**TRY IT:** Restate the listing below exactly, images excluded.

**STORED DATA:**
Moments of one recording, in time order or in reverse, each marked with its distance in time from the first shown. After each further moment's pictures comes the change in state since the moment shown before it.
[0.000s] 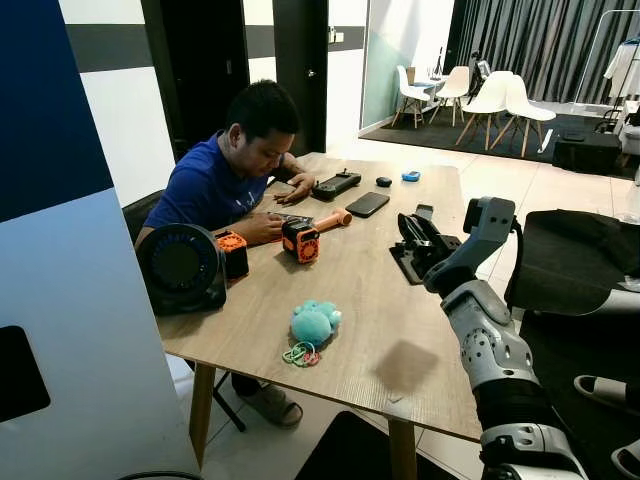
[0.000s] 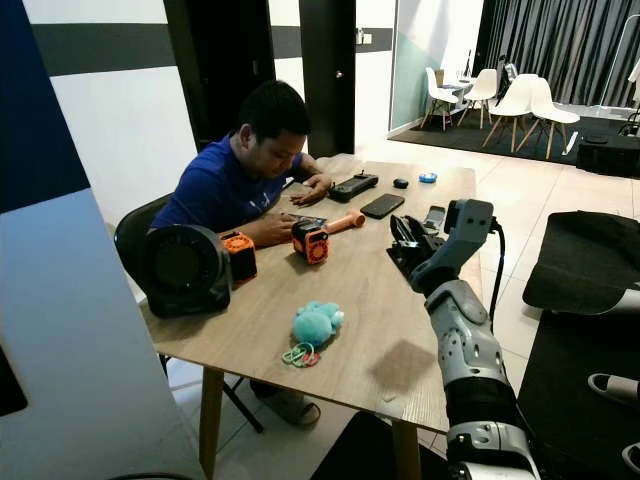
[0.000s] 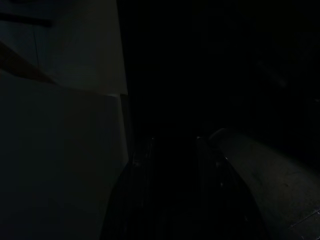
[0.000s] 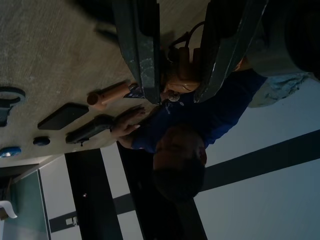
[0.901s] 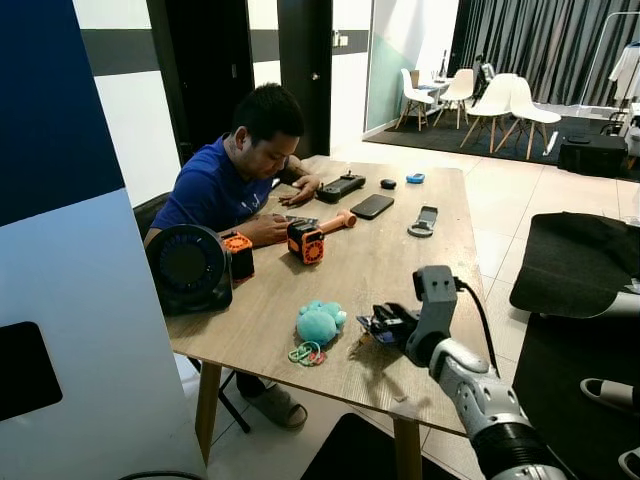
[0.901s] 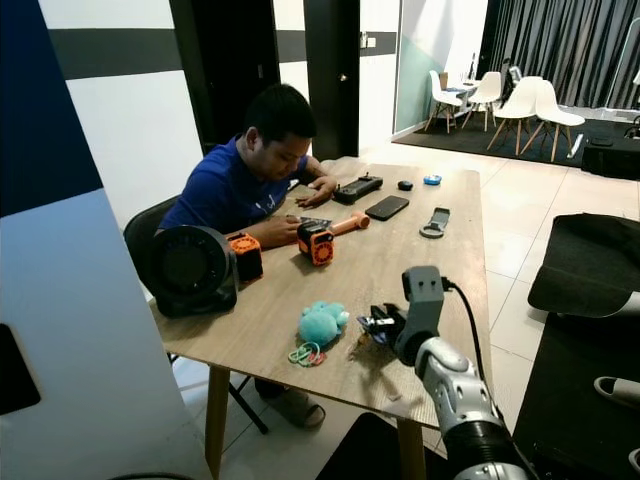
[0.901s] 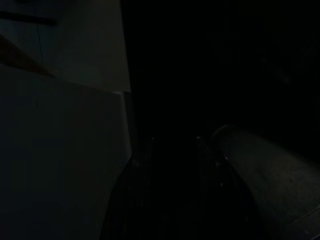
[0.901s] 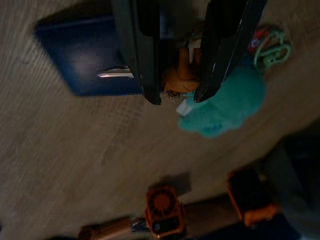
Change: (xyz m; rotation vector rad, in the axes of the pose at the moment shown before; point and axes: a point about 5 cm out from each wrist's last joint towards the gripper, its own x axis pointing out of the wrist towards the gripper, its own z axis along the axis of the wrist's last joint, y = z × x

**WRITTEN SOLUTION:**
Moments of one recording, in time order or in reverse, each marked with its distance in time from the first shown. After each further moment's pictures comes the change in state since the moment shown before it.
[0.000s] 
[0.000s] 
[0.000s] 
[0.000s] 
[0.901s] 
[0.901s] 
[0.901s] 
[0.901s] 
Change: (xyz m; rotation vector rad, in the axes of the pose at the moment shown before; point and axes: a point about 5 cm out from each wrist's last joint towards the gripper, its own x axis pointing out of the wrist towards the gripper, its own z axis along the axis of the wrist's last joint, y = z × x

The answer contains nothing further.